Es kommt darauf an, wie man Arbeit definiert. Ich habe mich nach 25 Jahren in der Kommunikation entschlossen, einen Moment inne zu halten und mir die Zeit zu nehmen, um losgelöst vom Berufsalltag zu überlegen, wie ich persönlich meine nächsten „50“ Lebensjahre gestalten möchte. Ich empfinde das für mich als ein großes Stück Arbeit. Allerdings wird es definitiv nicht gut bezahlt. Für mich war es eine logische und konsequente Entscheidung, diesen Schritt in dem Moment zu gehen, in dem es beruflich und privat sehr gut läuft. Viele derer, die mich nun ansprechen, erzählen genau das Gegenteil: Deren Auszeit kommt zu einem Zeitpunkt, wo es ihnen nicht so gut geht. Dafür habe ich sehr großes Verständnis, der Weg ist aber sicherlich sehr viel schwerer. Man braucht doppelte Energie, um zuerst die Seele heilen zu lassen und dann die Neuorientierung anzugehen. Ich gehe den anderen Weg, fühle mich in mir wohl und versuche jetzt, aus dieser Stärke heraus die Energie zu nutzen. Ich habe Kommunikation und Marketing gemacht – nun will ich wissen: Was macht mich als Mensch privat und im Beruf sonst noch aus, wo könnte ich mich hin entwickeln?

Haben Sie das alles mit sich selbst ausgemacht oder sich beraten lassen?
Ich habe das mit meinem Lebensgefährten, meiner Familie und Freunden besprochen. Natürlich auch mit Oliver Schumacher, dem Leiter der Kommunikation bei der DB, als meinem Chef. Das war ein Prozess von einem guten halben Jahr. Die Entscheidung jetzt kommt zu einer Zeit, in der ich beruflich sehr glücklich bin. Ich habe einen herausfordernden und spannenden Job und ein exzellentes Team und ich habe einen großartigen CEO und mit Oliver Schumacher einen freundschaftlichen und langjährigen Sparringspartner. Das macht es leichter, nun ein Stück zurückzutreten und zu überlegen, ohne festen Zeithorizont.

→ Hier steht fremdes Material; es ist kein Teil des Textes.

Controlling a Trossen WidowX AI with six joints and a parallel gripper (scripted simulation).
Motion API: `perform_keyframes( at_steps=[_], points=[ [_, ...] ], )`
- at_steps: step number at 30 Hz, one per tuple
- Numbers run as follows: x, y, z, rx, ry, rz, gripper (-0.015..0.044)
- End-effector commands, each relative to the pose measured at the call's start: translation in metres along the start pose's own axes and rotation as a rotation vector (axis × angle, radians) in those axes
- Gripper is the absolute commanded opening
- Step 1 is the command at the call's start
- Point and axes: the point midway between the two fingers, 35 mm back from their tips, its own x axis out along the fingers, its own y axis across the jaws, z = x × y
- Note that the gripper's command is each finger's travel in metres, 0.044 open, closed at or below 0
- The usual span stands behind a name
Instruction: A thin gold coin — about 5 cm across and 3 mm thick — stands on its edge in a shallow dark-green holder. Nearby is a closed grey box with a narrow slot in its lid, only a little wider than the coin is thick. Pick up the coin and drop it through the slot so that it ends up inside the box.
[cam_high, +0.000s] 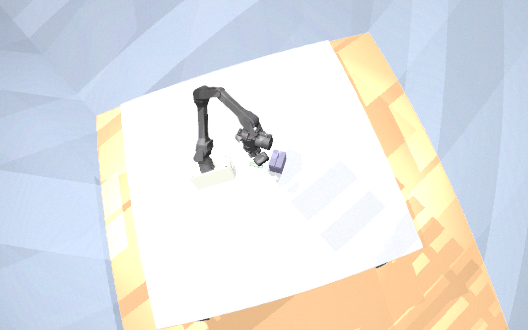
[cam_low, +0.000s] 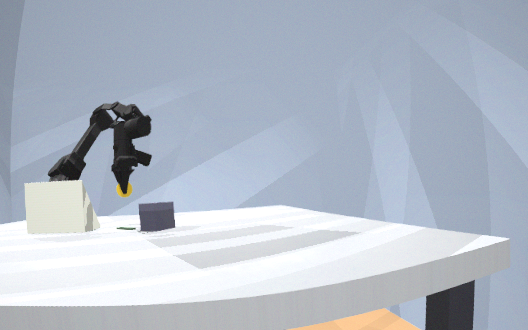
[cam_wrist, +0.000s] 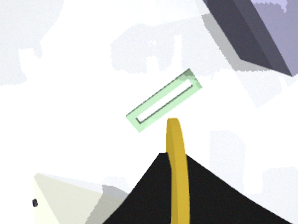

Aber etwas muss Ihnen ja doch gefehlt haben. Zum Beispiel sagten Sie, Sie wollten öfter als nur einmal im Quartal mit Ihrem Pferd durch die Wälder reiten.
Ich stehe morgens um sechs Uhr auf und bin häufig spät abends zuhause. Der Tag ist hochspannend, aber sehr anstrengend. Das geht vielen Managern so. Auch am Wochenende ist man häufiger beschäftigt, punktuell auch im Urlaub involviert. Reiten ist meine Passion, das macht mich einfach glücklich. Wenn ich in den Stall komme, ausmiste und mein Pferd sehe, dann bin ich wieder Antje. Dafür möchte ich mir zukünftig wieder Zeit nehmen.

Also sind Sie doch ein wenig unglücklich, weil das, was Sie glücklich macht, immer hinten runterfiel?
Nein, ich habe dieses Glücksgefühl vom Reiten in mir gespeichert. Aber ja: Es hat mich manchmal genervt, dass ich es einfach nicht mehr geschafft habe. Durch den Job meines Lebensgefährten leben wir zudem in zwei Städten, das ist eine zusätzliche logistische Herausforderung.